In an effort to shed some light on how helpful some of President Obama’s “socialist” policies have been for thousands of homeowners in Virginia, let me point to some quick data under the Making Home Affordable (MHA) Program for a deeper insight. Under President Obama, the MHA Program offers a number of programs that helps Virginia’s homeowners pay their monthly mortgage payments in these tough economic times. The Home Affordable Modification Program (HAMP), the Principle Reduction Alternative (PRA), and the Second Lien Modification Program (2MP) are just three examples in the arsenal of programs available to help Virginia’s economically struggling homeowners meet their monthly mortgage payments.
Since its creation in 2009 up till November 2011, HAMP has assisted a total of 19,584 homeowners in Virginia. In effect, then, without the big bad federal government stepping in under President Obama’s leadership, close to 20,000 Virginians may have been forced to sell their homes or go into considerably higher debt. That’s kind of a big deal.
Some folks will see these numbers and shrug them off as a fluke or somehow untied to the direct policy leadership of President Obama. For those folks, they are probably already lost. But for the “independents” of Virginia, it should be clear that if Willard Romney had his way, these nearly 20,000 homeowners would have been “fired, my friend” (are homes people too, Mitt? People occupy them and they are a source of material gain…) In the world of Willard, economic failure is also a seemingly moral failure, a failure that the government should not attempt to alleviate with social programs. If only everyone were born with a silver spoon in their mouth, oh what a wonderful Bain Capitalistic world it would be, right Mitt?

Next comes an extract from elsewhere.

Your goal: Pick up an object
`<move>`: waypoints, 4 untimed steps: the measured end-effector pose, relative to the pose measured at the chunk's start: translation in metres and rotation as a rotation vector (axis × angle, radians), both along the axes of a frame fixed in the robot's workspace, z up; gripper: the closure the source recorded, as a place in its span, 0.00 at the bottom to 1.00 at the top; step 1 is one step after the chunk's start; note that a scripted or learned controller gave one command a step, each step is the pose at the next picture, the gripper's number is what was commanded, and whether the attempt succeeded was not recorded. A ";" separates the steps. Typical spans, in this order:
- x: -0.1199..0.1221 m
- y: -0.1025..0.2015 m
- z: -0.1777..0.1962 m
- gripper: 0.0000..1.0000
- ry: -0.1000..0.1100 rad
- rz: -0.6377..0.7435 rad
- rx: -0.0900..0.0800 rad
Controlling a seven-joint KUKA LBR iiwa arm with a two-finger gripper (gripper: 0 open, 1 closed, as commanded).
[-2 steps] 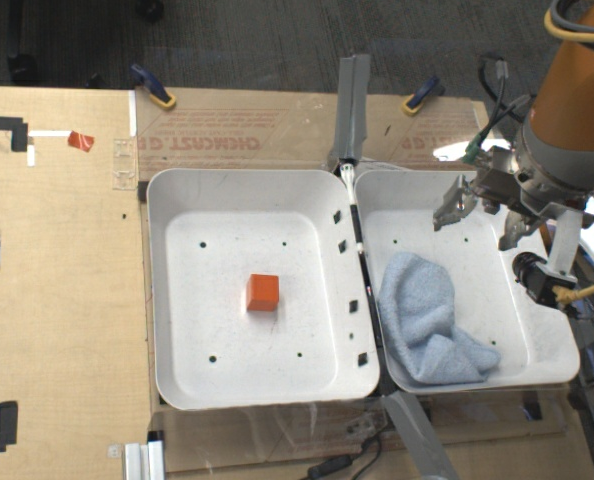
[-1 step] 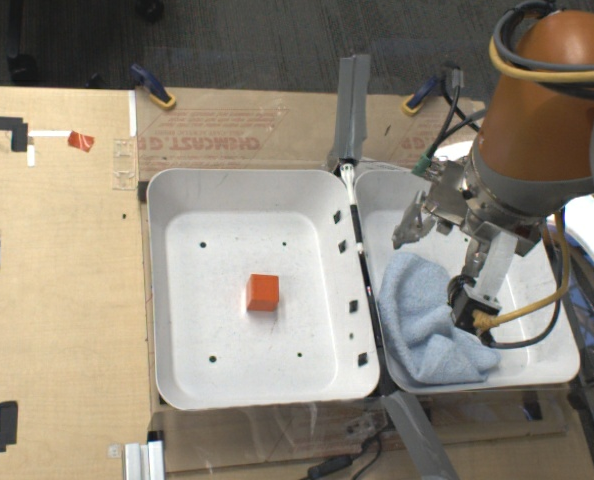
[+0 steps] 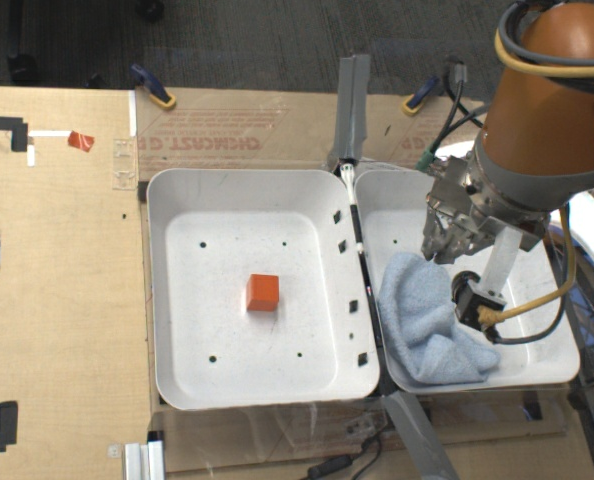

Political figures and political hacks who decry the very existence of the federal government’s role in the well-being of millions of needy Americans have a strong sense of historical amnesia. Or perhaps they choose to interpret traumatic episodes in America’s past like the Great Depression as the consequences of too much government regulation! These same individuals, in all probability, have a shrine erected to that deacon of “free” markets, Milton Friedman. True or no, I don’t imagine that those nearly 20,000 homeowners in Virginia helped under the federal MHA program view an unregulated economic marketplace (i.e. without government intervention) with the same optimism.